- _What is being asked_:
I need every line that includes the word "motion" copied from the material.

- _Supplied material_:
◆ ◆ ◆

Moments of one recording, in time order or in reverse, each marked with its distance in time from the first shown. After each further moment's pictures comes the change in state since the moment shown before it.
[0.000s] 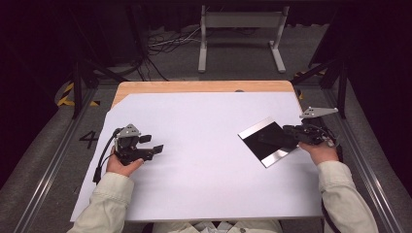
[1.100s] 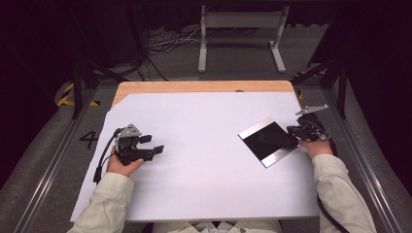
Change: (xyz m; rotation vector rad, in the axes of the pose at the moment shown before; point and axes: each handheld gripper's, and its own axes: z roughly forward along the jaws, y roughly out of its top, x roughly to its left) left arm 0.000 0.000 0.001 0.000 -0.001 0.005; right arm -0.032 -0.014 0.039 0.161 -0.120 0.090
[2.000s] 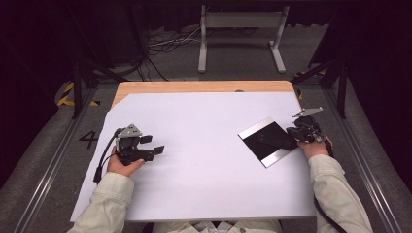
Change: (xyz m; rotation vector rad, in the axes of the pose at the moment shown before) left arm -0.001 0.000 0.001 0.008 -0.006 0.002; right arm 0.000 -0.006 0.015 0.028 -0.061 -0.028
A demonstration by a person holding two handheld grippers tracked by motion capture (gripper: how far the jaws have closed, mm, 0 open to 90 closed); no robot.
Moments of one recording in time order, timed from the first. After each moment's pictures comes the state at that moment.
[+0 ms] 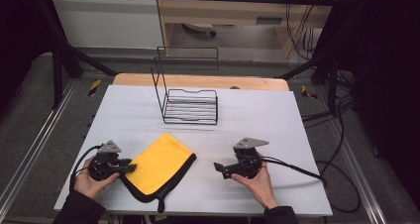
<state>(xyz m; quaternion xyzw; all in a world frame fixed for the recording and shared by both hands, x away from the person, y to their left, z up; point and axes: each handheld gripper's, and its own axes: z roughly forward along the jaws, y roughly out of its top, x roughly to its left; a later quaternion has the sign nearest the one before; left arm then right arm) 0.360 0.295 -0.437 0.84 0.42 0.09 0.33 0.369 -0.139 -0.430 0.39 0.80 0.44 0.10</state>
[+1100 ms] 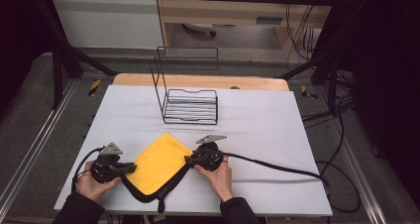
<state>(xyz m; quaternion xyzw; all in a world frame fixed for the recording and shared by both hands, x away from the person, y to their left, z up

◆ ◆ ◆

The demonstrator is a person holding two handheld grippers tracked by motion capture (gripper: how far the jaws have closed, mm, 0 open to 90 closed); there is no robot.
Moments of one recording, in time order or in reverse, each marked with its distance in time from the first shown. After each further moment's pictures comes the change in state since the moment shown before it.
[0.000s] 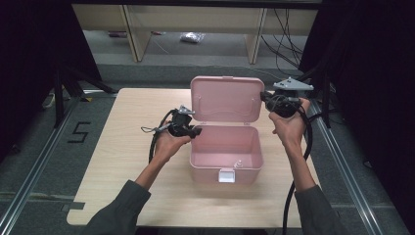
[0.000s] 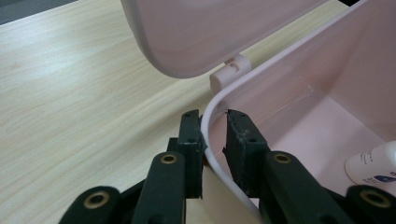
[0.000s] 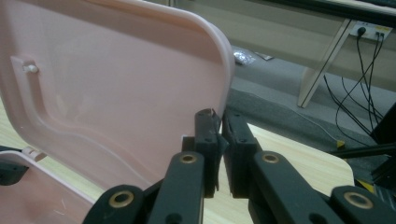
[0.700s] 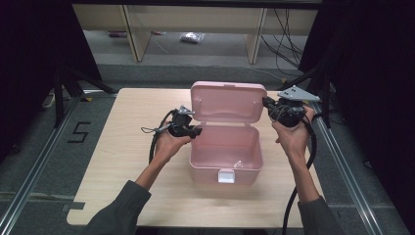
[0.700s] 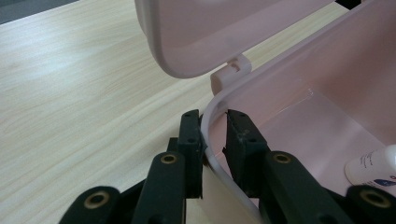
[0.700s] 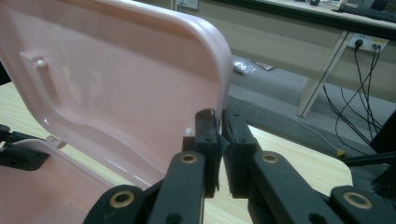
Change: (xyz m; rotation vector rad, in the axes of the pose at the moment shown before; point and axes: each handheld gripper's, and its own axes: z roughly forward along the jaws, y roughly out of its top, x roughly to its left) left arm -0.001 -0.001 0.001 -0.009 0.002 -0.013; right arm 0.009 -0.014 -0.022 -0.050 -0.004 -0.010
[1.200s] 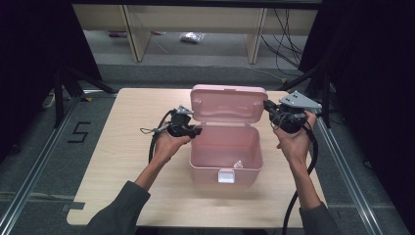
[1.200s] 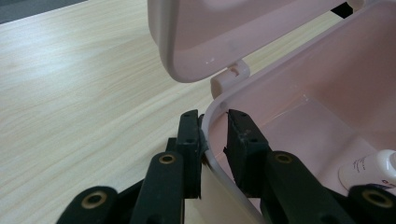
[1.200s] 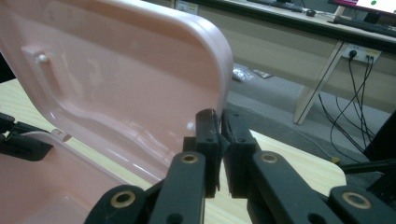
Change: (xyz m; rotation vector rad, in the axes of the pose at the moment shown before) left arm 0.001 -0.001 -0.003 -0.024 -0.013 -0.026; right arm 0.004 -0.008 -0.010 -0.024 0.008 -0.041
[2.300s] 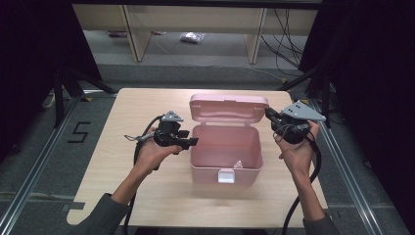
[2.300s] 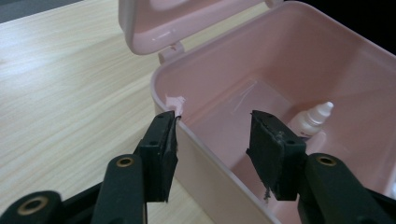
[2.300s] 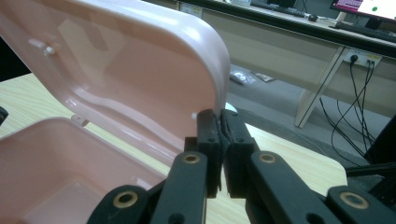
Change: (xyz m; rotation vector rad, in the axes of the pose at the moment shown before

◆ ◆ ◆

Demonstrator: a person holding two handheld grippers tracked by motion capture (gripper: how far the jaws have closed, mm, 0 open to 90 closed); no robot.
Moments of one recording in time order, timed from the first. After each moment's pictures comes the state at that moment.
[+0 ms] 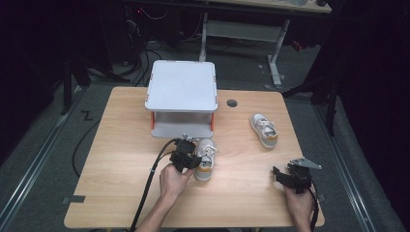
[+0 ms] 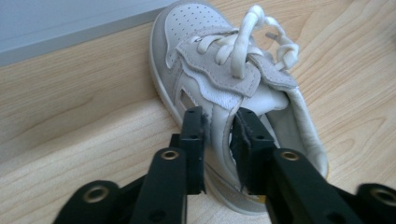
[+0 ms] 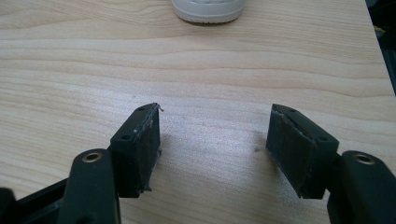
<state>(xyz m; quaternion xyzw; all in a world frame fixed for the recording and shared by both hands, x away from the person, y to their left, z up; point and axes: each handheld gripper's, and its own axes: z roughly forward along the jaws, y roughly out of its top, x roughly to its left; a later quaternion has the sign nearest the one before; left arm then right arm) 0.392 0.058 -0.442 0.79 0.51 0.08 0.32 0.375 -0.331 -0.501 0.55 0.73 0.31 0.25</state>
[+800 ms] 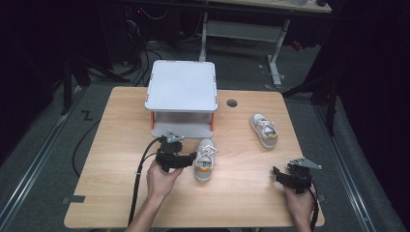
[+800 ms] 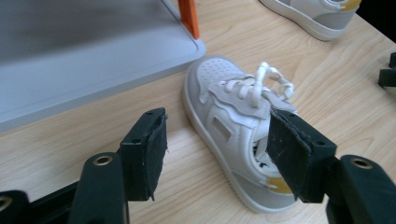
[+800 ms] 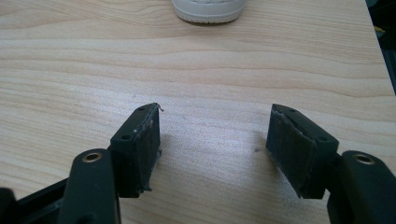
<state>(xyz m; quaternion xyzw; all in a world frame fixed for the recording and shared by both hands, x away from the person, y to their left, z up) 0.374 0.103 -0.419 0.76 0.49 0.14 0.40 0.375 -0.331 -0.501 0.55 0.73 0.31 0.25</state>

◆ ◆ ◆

- _Exercise answer_:
A demonstration by a person holding two handheld grippers tracked by motion capture (gripper: how far the jaws have closed, mm, 0 open to 90 closed); no robot.
The demonstrator is a person holding two handheld grippers tracked by motion capture (gripper: how far the jaws have closed, mm, 0 open to 90 closed); there is no robot.
Demonstrator: a person holding two handheld grippers tracked by motion capture (gripper: how far the jaws have closed, mm, 0 open to 90 closed); no robot.

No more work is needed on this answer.